#### INPUT DATA
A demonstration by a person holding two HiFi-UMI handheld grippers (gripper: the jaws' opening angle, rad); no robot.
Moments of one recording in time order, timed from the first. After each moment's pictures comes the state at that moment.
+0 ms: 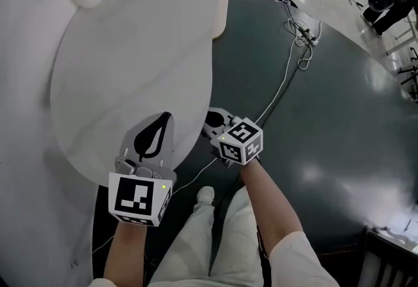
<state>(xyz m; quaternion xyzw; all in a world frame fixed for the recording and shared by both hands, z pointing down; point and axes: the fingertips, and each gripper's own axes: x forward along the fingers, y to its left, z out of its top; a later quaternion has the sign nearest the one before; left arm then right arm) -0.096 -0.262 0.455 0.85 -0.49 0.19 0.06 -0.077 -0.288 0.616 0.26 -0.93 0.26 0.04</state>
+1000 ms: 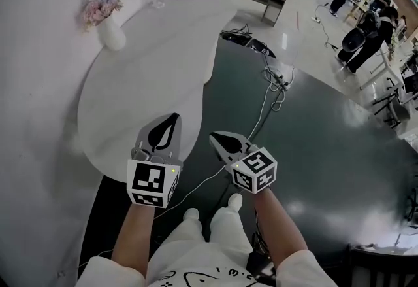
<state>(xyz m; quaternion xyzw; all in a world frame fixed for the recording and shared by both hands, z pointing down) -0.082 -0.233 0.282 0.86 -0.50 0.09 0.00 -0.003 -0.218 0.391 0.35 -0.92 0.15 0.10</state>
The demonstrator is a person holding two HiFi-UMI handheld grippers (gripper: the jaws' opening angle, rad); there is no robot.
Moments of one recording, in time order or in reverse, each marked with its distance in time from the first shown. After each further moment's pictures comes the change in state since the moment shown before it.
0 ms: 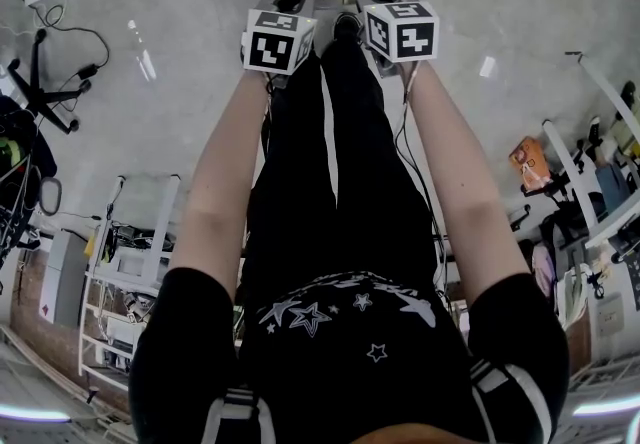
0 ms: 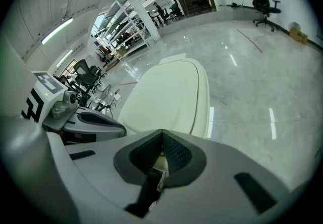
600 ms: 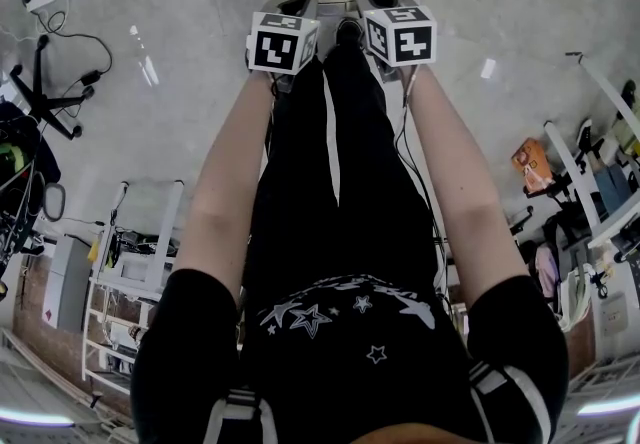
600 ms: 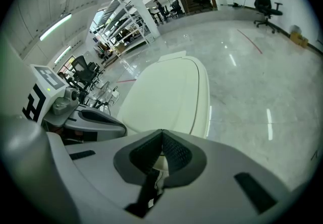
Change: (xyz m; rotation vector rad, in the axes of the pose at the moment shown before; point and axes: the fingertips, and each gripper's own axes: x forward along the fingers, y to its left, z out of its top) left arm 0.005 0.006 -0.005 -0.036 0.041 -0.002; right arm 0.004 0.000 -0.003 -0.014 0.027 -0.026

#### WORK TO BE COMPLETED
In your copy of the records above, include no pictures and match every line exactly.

#### ANSWER BOX
A demonstration by a person holding two HiFi-UMI handheld grippers (gripper: the jaws' opening angle, rad); no robot.
Moments of one recording in time order, timed from the first. After each moment's pictures comes the state at that moment.
+0 ms: 
<state>(xyz m; quaternion xyzw; all in a world frame fixed for the recording and shared by both hands, z pointing down; point and axes: the fingertips, and each gripper's own axes: x forward along the fingers, y to its left, z out of its top; a later quaternion has the sign nearest the one before; left arm then right arm) -0.096 -0.262 0.455 0.85 -0.49 0.19 0.06 -0.077 -0.288 0.616 0.26 -0.93 0.26 0.04</state>
+1000 ms: 
<state>(xyz m; quaternion xyzw; all in a world frame fixed for the recording and shared by both hands, z pointing down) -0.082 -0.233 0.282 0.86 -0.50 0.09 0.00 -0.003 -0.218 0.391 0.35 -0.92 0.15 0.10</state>
The demonstrator is a person holding two HiFi-UMI handheld grippers (gripper: the jaws' opening angle, rad); there is no robot.
Moments of one recording, in time order or in reverse, each marked with its distance in time from the first shown. After each further moment's pictures comes the change in state since the moment shown before it.
0 ms: 
0 ms: 
600 ms: 
600 ms: 
Change: (xyz m; rotation vector rad, in the axes of the pose at the moment shown before; point and axes: the fingertips, and each gripper's own axes: x forward along the fingers, y to its left, z out of its top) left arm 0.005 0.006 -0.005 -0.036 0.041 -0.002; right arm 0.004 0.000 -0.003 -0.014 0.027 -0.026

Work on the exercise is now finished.